The pressure gradient is a change in pressure over a distance; the pressure gradient force over some distance $$n$$ is thus

\begin{equation*} PGF = \frac{\Delta P}{\Delta n} \end{equation*}

The force always points from areas of higher pressure to areas of lower pressure. The steeper the pressure gradient, the stronger the PGF and the stronger the winds.

Mapping variations in pressure can thus be used to indicate the PGF. There are two main ways to show this:

• surface pressure map: shows the atmospheric pressure adjusted to sea level (MSLP). Isobar contours can be drawn to indicate pressure values.

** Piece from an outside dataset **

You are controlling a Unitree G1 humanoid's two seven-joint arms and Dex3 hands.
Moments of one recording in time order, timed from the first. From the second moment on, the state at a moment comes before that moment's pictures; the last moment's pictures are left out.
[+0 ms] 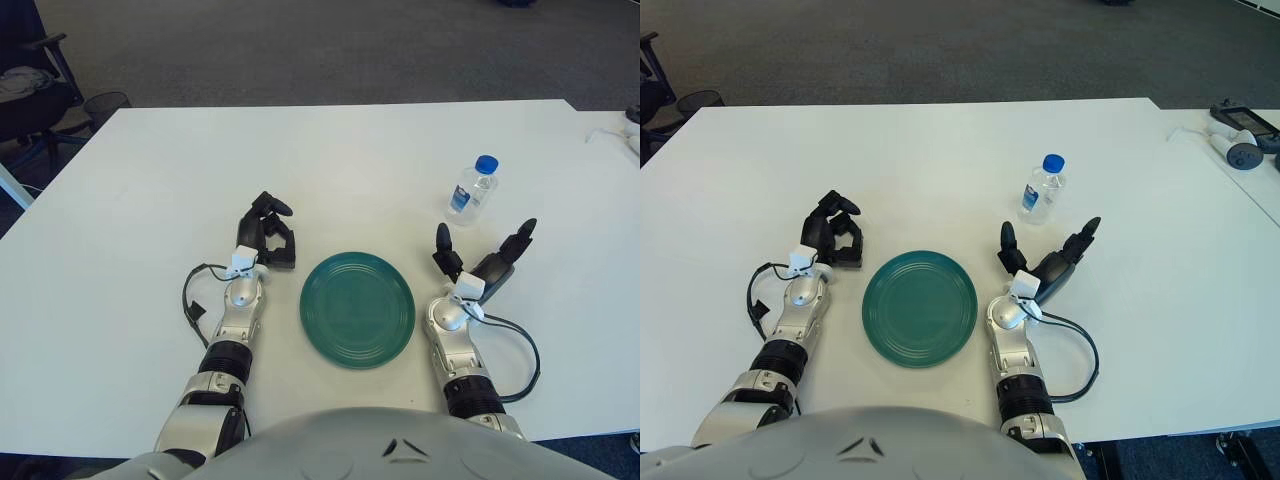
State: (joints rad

• isobaric chart: shows the altitude of a given pressure surface. For example, how high is the "500-mbar" level above the surface.

We can again consider how pressure reflects the weight of the air above: areas of high pressure have higher isobaric altitudes than areas of low pressure; this will influence air movement and subsequent weather.

If PGF always points from high pressure to low pressure, and pressure decreases with altitude, why doesn't the atmosphere just fly away?Answer.
The Earth's gravity prevents this from happening; the balance between gravity and the pressure gradient force is otherwise known as the hydrostatic balance (see Section 2.4) which governs how quickly the pressure changes with altitude.